[Information — start]

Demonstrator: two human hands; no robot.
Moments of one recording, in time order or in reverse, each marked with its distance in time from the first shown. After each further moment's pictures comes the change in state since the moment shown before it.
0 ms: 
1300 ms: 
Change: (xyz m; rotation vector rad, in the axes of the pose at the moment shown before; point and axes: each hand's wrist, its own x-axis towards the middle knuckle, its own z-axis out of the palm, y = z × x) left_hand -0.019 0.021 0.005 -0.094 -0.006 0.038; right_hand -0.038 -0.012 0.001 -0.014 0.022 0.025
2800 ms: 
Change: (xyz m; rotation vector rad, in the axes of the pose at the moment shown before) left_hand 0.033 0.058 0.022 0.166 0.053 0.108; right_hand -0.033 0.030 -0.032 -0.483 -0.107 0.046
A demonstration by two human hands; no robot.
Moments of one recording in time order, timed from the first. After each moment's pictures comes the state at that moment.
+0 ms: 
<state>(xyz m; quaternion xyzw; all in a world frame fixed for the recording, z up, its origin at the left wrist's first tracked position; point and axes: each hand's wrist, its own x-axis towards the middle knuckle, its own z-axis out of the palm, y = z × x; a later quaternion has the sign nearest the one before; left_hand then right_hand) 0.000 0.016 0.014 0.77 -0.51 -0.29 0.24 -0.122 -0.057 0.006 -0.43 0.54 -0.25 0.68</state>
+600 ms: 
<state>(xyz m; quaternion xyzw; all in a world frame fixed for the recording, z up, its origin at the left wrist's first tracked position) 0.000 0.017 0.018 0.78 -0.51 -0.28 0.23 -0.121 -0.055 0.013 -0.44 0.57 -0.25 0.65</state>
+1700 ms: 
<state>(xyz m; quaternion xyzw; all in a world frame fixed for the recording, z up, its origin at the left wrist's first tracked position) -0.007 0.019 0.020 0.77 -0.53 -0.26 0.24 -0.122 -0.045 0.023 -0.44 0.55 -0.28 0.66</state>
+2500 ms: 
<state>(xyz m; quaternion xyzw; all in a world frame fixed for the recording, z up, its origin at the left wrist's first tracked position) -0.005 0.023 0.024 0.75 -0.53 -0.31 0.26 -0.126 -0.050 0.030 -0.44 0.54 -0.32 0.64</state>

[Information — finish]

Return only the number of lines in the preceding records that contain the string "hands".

## Exercise result
2